DATASET SECTION ::
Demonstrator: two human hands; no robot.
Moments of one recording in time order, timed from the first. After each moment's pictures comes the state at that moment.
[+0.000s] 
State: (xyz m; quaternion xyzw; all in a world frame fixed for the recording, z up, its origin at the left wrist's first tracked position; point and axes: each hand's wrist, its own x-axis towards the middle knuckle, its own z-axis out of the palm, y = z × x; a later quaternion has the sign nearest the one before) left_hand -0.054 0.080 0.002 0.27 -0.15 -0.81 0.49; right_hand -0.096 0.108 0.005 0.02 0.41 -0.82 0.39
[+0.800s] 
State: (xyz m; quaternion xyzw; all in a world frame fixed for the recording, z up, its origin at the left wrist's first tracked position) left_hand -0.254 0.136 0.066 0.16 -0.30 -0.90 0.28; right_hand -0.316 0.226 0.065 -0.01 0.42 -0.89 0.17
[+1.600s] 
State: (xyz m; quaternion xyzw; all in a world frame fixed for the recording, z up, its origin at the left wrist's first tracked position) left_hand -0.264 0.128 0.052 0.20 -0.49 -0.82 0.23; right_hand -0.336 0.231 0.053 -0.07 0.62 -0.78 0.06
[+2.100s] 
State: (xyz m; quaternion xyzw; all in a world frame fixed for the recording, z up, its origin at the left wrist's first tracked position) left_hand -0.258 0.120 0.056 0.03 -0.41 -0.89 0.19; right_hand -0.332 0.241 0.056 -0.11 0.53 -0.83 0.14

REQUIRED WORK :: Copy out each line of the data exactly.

FINAL ANSWER ::
Demonstrator: two human hands; no robot.
Moments of one recording in time order, timed from the first. After each moment's pictures comes the state at that moment.
[+0.000s] 
State: (xyz m; quaternion xyzw; all in a world frame fixed for the recording, z up, its origin at the left wrist's first tracked position; point and axes: each hand's wrist, its own x-axis towards the middle knuckle, its own z-axis out of the palm, y = z × x; a later quaternion has the sign nearest the one before) left_hand -0.054 0.080 0.002 0.27 -0.15 -0.81 0.49; right_hand -0.096 0.108 0.005 0.02 0.41 -0.82 0.39
[+0.800s] 
State: (xyz m; quaternion xyzw; all in a world frame fixed for the recording, z up, its origin at the left wrist's first tracked position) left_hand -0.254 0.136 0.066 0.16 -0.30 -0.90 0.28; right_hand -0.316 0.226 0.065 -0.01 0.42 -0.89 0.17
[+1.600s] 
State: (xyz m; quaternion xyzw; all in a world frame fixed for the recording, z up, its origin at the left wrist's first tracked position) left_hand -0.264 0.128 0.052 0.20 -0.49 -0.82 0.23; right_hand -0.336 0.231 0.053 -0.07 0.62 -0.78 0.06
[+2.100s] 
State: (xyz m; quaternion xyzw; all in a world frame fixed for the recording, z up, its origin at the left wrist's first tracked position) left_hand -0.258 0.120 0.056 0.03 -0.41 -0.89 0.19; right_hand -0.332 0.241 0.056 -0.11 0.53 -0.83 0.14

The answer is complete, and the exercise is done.